December 3, 2021 24:00
Geoffrey Wilson 2
3 min read

My  father, Geoffrey Wilson, who has died aged 87, was part of a new wave of property developers who changed the look of London during the 80s.

One Embankment Place, Sir Terry Farrell’s landmark post-modern development above Charing Cross station, might never have been created without Geoffrey’s vision to buy a vault beneath the station and build into the air. Other iconic projects were 250 Euston Road, a paean to the era with its bold mirrored façade, and One Finsbury Square, the Grade ll-listed first building in the Broadgate development that raised the standard of office block design in Britain almost overnight.

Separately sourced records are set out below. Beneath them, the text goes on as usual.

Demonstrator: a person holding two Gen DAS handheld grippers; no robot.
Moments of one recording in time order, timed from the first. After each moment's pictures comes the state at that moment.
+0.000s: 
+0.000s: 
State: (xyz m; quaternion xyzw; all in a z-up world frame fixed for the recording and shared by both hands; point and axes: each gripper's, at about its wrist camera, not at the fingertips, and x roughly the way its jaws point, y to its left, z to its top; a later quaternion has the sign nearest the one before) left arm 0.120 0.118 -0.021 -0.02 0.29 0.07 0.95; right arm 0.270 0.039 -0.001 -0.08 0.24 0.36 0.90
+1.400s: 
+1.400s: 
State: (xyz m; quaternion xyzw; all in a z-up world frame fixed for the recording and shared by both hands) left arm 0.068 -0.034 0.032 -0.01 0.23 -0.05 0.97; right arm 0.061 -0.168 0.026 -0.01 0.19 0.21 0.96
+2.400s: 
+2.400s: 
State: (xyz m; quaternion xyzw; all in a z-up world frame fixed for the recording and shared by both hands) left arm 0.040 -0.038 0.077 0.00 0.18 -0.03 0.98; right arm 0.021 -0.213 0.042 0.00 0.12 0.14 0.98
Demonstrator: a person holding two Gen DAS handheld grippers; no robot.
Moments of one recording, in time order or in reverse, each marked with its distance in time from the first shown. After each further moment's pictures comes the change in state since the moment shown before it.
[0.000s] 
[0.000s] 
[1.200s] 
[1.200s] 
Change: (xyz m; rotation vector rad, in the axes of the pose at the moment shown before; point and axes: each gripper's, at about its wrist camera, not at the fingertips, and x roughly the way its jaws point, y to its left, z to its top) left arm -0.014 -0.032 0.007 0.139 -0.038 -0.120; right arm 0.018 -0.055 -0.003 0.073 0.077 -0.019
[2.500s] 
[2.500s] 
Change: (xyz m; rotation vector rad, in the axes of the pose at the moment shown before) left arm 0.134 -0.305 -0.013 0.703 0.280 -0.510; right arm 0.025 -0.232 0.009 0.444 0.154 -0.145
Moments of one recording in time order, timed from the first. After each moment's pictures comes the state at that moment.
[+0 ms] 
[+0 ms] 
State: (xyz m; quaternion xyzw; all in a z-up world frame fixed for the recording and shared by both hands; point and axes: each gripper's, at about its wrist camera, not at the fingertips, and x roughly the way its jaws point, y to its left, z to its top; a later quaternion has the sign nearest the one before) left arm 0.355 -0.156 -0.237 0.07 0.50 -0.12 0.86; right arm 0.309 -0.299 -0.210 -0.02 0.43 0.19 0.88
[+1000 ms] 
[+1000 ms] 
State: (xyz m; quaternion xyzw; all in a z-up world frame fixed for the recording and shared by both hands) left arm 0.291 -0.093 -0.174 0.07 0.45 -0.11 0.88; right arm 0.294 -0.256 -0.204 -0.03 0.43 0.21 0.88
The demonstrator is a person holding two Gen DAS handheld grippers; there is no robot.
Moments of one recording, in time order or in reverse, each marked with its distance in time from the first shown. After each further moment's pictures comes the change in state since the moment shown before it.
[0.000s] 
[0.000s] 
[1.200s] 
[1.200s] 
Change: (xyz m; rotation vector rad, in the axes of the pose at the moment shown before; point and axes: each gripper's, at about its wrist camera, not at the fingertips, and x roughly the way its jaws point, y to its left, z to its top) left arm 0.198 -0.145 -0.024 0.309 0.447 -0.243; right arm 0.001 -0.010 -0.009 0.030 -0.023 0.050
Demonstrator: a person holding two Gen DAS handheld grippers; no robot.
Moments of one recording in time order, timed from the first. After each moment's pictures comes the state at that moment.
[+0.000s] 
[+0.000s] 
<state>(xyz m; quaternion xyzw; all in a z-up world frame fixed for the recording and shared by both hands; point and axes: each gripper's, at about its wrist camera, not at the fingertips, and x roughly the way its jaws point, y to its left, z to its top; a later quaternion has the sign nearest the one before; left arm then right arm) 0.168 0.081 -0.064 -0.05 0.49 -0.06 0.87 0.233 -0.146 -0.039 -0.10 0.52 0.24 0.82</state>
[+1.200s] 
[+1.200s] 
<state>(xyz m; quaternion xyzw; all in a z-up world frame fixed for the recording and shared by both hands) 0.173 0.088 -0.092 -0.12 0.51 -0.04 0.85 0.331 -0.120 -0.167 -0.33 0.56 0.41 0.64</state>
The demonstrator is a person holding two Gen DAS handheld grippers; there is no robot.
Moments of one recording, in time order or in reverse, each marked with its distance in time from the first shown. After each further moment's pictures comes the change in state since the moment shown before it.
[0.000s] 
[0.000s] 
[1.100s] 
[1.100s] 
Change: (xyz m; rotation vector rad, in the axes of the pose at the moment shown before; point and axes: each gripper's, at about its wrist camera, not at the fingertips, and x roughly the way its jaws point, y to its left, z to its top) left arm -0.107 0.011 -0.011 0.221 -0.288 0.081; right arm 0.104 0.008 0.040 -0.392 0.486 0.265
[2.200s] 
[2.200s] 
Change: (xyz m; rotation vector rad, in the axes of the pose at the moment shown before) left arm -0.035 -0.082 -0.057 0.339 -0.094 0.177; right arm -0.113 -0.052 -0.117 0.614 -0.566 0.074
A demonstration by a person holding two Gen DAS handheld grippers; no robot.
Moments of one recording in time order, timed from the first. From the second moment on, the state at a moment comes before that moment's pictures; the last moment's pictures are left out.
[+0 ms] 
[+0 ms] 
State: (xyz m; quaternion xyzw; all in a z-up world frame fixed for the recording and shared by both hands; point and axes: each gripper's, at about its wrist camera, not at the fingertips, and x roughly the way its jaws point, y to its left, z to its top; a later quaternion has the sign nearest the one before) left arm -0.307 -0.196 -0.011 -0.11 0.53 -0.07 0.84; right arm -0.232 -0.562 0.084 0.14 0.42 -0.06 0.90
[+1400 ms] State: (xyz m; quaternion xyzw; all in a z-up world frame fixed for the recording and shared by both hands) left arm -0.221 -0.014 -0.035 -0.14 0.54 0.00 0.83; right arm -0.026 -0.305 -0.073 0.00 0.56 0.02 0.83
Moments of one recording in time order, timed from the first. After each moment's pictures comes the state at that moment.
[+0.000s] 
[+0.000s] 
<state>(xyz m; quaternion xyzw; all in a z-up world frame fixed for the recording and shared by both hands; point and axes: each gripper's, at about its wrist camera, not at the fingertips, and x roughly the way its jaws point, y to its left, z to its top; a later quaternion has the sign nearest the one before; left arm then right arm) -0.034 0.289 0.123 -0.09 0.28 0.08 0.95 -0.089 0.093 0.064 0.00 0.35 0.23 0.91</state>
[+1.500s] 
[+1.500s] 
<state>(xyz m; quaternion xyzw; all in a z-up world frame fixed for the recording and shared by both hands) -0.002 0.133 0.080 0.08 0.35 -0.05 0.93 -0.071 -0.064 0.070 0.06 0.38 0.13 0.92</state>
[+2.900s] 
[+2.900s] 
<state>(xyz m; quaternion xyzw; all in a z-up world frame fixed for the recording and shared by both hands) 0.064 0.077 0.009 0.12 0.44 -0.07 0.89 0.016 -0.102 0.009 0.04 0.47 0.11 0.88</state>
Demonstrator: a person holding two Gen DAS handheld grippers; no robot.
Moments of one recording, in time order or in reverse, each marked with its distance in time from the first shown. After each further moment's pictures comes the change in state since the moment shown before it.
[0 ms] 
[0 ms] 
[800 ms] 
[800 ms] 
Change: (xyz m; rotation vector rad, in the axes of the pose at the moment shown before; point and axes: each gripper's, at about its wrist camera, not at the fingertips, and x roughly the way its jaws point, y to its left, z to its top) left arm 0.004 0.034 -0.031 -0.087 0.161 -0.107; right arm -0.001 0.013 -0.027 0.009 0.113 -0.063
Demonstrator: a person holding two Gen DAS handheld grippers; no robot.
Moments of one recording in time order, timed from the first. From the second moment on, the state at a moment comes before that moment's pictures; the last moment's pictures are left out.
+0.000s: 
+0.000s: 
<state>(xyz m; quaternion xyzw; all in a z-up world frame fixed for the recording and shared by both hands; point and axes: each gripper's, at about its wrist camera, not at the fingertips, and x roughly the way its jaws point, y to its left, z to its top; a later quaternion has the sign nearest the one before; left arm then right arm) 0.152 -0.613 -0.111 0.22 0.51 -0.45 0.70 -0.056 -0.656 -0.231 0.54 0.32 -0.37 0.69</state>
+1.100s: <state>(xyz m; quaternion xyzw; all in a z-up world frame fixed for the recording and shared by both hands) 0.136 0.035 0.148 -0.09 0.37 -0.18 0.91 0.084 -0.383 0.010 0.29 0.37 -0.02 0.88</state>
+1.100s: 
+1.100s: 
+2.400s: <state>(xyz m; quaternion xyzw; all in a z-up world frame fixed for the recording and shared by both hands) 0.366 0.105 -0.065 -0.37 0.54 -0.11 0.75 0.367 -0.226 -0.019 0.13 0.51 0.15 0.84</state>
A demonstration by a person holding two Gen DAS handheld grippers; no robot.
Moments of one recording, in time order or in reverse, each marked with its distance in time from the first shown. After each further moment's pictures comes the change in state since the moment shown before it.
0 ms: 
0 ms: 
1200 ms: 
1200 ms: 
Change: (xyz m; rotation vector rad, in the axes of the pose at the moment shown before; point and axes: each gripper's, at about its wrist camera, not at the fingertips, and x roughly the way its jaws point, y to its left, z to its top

It was a long way from the suburban semis of Dollis Hill where Geoffrey Alan Wilsick was born, the eldest of three brothers, to Doris (née Shrier) and Lewis, company secretary at the United Synagogue. The family anglicised their name when my father was eight. It was a bookish household where poetry was prized alongside traditional Jewish values. 

Geoffrey was a child of the Blitz. On the eve of his tenth birthday, Doris had managed to find eggs to bake a cake but a V2 rocket exploded nearby, leaving a hole in the roof of the house and shrapnel in his cake. The experience was to give him a lifelong empathy for children who experienced the terror of bombings — and an aversion to celebrating his birthday.